[Opening Data provided section]

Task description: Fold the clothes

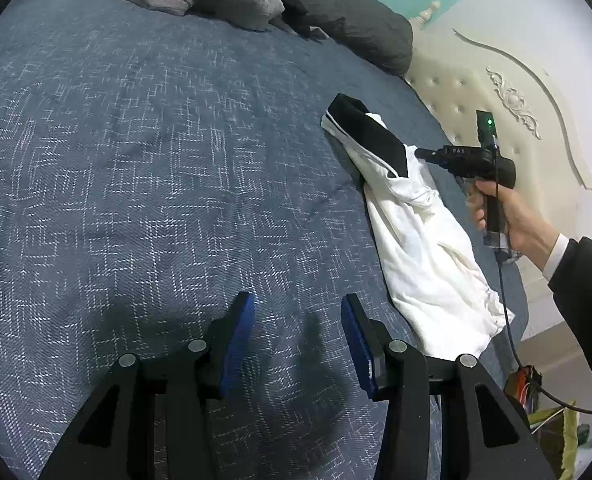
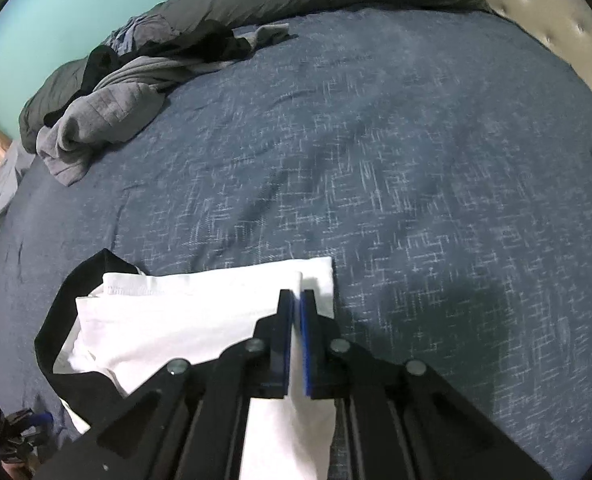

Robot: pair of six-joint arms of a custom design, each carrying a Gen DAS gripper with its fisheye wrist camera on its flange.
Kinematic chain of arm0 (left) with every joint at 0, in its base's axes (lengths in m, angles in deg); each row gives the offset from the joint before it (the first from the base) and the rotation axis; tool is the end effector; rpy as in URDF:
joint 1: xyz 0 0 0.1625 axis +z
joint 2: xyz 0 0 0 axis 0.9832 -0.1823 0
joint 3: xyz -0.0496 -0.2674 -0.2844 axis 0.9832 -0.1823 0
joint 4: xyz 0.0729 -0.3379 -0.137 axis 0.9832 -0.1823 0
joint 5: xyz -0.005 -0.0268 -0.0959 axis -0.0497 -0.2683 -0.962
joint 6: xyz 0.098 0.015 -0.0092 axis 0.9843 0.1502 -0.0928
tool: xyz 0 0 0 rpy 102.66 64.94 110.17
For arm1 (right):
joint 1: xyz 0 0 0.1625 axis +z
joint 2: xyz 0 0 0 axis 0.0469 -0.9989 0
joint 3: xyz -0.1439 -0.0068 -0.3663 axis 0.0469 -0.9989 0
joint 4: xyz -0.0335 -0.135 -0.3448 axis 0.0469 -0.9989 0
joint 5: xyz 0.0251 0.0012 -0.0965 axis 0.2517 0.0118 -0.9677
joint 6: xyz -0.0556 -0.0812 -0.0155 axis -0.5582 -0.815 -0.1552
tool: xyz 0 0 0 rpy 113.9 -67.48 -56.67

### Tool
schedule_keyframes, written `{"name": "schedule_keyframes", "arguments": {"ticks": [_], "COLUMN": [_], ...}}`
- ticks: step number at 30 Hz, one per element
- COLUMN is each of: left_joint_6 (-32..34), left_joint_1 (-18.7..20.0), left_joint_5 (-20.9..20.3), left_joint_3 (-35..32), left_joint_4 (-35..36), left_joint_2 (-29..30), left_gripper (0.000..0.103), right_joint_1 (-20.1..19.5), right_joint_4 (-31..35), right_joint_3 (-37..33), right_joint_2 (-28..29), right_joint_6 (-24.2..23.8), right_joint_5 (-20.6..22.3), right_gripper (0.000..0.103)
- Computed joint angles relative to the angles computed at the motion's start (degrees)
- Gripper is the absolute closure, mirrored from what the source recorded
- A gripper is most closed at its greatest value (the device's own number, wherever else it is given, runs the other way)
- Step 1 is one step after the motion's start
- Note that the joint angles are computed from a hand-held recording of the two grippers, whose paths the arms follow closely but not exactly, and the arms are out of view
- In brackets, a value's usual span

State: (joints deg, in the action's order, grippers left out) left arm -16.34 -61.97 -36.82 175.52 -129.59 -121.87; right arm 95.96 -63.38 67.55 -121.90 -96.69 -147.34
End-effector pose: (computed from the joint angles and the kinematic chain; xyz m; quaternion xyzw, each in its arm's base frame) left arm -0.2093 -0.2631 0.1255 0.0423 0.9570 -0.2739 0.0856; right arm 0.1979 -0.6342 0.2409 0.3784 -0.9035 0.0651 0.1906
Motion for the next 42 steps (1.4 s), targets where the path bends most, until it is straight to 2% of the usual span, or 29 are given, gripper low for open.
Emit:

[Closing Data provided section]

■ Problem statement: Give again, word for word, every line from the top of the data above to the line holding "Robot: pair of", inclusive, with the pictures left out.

■ Solution to this task:
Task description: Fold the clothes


Robot: pair of six-joint arms of a custom design, each carrying a Gen DAS gripper with its fisheye wrist camera on its flange.

The exercise requires no further work.